Honest comparison: our prior agent stuff was raw Python plus LLM API calls. You write the orchestration. You own the state dict. You serialize everything. The graph of your system only exists in your head. Jac ate a lot of that. The graph is an actual language construct instead of a thing you fake with dictionaries. State persistence is the default instead of a database you bolt on after. The model boundary is by llm instead of forty lines of request building and response parsing. We're not going to tell you it was effortless. Scroll back up to the friction. But the program ended up shaped a lot more like the problem than any of our Python prototypes ever did.

What we actually shipped

A persistent Jac graph of a repo (files, imports, dependencies, tests, docs) built deterministically.
System 1: review walkers for security, compatibility, and blast radius, merged into one risk verdict.
System 2: the autonomous dependency pipeline. Manifest diff, rule based risk classification, sandbox run, deterministic fix, auto fix PR, Discord alert.
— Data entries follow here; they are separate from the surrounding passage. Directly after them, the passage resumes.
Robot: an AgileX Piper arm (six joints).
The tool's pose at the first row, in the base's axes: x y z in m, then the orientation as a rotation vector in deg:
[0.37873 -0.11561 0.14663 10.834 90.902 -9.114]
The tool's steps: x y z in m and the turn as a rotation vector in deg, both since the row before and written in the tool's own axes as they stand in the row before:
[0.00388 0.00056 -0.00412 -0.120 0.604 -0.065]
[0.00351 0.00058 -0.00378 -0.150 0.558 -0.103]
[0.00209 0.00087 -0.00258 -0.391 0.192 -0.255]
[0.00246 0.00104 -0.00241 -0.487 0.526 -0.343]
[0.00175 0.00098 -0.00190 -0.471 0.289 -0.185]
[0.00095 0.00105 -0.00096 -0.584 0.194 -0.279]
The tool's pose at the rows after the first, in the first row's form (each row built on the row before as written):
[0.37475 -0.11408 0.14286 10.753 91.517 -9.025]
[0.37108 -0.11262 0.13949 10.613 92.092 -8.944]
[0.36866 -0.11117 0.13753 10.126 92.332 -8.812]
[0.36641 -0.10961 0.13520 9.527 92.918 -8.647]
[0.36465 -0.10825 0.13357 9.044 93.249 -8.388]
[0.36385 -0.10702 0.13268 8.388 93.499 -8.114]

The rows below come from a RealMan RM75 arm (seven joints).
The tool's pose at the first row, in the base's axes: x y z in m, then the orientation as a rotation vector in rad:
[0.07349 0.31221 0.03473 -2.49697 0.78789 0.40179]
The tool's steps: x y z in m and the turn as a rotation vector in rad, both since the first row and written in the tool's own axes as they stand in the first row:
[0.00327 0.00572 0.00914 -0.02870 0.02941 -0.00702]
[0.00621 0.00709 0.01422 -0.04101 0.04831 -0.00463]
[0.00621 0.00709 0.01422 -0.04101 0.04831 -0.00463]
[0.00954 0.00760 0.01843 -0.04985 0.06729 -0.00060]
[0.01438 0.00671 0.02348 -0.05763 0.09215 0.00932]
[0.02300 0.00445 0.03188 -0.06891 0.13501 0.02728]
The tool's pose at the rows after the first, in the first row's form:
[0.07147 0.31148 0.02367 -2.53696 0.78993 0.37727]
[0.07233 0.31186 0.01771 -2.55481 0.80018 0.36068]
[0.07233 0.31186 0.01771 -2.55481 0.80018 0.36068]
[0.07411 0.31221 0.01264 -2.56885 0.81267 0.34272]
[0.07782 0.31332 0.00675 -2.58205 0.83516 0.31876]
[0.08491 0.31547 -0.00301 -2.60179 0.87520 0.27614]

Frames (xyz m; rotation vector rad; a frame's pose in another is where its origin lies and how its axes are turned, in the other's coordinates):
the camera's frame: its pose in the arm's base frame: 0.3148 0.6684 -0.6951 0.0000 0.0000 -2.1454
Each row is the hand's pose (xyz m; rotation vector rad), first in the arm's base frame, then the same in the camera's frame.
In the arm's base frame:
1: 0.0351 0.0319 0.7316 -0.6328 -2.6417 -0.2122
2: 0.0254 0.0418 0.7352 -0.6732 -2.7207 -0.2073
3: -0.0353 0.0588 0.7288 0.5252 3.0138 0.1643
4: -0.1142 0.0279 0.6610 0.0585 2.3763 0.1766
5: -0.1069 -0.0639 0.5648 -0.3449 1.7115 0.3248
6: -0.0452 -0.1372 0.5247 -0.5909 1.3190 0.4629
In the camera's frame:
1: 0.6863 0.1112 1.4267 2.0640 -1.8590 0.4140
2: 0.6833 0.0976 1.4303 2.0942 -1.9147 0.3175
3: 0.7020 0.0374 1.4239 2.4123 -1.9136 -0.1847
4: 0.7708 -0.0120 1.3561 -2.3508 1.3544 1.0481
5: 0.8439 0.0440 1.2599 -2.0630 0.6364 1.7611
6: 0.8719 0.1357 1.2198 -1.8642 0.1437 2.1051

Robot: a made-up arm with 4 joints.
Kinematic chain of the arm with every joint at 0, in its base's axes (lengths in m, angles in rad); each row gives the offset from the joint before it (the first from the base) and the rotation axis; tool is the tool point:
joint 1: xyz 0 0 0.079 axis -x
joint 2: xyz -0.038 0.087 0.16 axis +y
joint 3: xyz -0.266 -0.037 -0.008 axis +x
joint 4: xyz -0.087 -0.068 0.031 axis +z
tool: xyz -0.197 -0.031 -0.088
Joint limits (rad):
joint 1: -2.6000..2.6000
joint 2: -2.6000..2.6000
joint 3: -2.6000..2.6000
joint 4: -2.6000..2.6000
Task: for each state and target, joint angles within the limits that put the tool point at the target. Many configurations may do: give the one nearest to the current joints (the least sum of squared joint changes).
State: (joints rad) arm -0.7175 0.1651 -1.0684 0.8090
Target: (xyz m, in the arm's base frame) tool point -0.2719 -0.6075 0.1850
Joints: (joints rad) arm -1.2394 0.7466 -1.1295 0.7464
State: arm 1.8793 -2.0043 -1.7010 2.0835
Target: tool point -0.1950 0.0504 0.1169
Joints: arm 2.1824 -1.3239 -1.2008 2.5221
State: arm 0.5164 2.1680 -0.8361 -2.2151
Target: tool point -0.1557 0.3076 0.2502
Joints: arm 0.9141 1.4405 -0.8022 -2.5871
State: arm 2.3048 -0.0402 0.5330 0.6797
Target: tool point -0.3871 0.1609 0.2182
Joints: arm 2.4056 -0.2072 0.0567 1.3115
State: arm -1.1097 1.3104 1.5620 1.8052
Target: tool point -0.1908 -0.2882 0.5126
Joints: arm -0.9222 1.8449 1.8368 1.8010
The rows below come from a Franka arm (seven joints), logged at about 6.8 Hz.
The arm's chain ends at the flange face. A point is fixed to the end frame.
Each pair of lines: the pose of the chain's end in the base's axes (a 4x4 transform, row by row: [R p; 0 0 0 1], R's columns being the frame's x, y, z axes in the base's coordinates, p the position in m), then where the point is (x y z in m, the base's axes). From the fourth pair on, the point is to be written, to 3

Persistent incident state, and idempotency so retries don't spew duplicate PRs.
Deterministic helpers (manifest parsing, name normalization, risk rules, fix inversion) under test. jac test tests/test_system2.jac, 10 passing.
A maintainer and contributor frontend, also in Jac, same project.

The honest part: the sandbox is local subprocess instrumentation for npm and pip right now, not a fully wired cloud microVM, and some of the dashboard still runs on demo data. We left those seams visible on purpose. Hackathon polish shouldn't quietly become a lie.

Demo: https://www.youtube.com/watch?v=ZN0UVnNUpRs

Repo: https://github.com/ayushmk7/GhostWatch

Would we use Jac again?

For an agentic system over structured data, yeah, and faster next time. The walker over a graph thing fit a code defense problem so well that most of our arguing was about the actual security logic, not plumbing. The friction was real but it was front loaded into the first few hours of a brand new language. After that it mostly got out of the way. And for a weekend build that had to cover a graph backend, an autonomous pipeline, and a frontend, keeping it all in one stack was the difference between a cool idea and a thing we could stand up and demo.